Es gilt meine Würfelergebnisse mit den Charaktereigenschaft und neuen Gegenständen positiv zu beeinflussen und mit den richtigen Helden, die passenden Gegner in der richtigen Reihenfolge anzuvisieren. Die gefallenen Gegner nutze ich als Gegenstände oder nutze sie als Erfahrungspunkte, um mich zu heilen oder Angstlevel meiner Gruppe zu senken.

Es gilt also hinabzusteigen, Gegner zu besiegen und sich weiterentwickeln – und das alles in einer großartigen, düsteren Atmosphäre. Leben muss man mit dem Zufall, der einen frustrierend ins Gesicht schlägt oder zufrieden an eine tolle eigene Strategie glauben lässt.
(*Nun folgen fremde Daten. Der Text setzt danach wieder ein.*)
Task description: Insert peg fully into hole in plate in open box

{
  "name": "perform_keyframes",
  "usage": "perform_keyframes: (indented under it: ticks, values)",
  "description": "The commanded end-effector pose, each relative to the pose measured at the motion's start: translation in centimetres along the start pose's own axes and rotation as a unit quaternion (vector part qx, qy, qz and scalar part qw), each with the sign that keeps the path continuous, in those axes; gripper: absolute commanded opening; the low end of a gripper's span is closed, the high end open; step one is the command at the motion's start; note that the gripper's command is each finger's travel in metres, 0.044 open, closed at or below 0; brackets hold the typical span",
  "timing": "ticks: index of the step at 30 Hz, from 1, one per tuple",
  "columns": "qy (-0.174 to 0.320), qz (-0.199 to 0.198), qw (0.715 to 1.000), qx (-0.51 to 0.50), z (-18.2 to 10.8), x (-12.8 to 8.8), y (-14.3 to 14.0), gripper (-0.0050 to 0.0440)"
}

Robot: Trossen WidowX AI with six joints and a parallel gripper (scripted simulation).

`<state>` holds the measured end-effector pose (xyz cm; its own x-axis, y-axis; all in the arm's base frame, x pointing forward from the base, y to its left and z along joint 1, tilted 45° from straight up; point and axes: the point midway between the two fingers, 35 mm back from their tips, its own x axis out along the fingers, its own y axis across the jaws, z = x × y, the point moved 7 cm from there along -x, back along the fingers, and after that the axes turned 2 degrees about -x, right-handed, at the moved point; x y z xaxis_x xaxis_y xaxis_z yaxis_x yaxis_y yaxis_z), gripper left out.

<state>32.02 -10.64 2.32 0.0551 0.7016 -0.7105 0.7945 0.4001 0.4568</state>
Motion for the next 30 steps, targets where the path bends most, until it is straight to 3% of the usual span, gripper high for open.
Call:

Bin gespannt, ob die kommende Erweiterung, die interessanterweise als „Valpiedra 1.5“ gelistet wird, mehr wünschenswert stärkere Charaktere bringt und das Spielerlebnis etwas „einfacher“ macht.

Stubenscore: 7,8 / 10

Kleine Schachtel und die Hölle ist schnell aufgebaut
Ich kann den besiegten Gegner „ausrüsten“, also als Schwert einen weiteren Würfel hinzufügen und Kälteschaden aktivieren ODER 4 Erfahrungspunkte einsetzen. Allein das „ODER“ macht es echt schwierig.
Komme halbtot in Level 4 an und dann kommen die?
Nächster Run. Töte ich einen Gegner, der Boni auf andere wirkt, lösche ich damit auch diese Boni aus.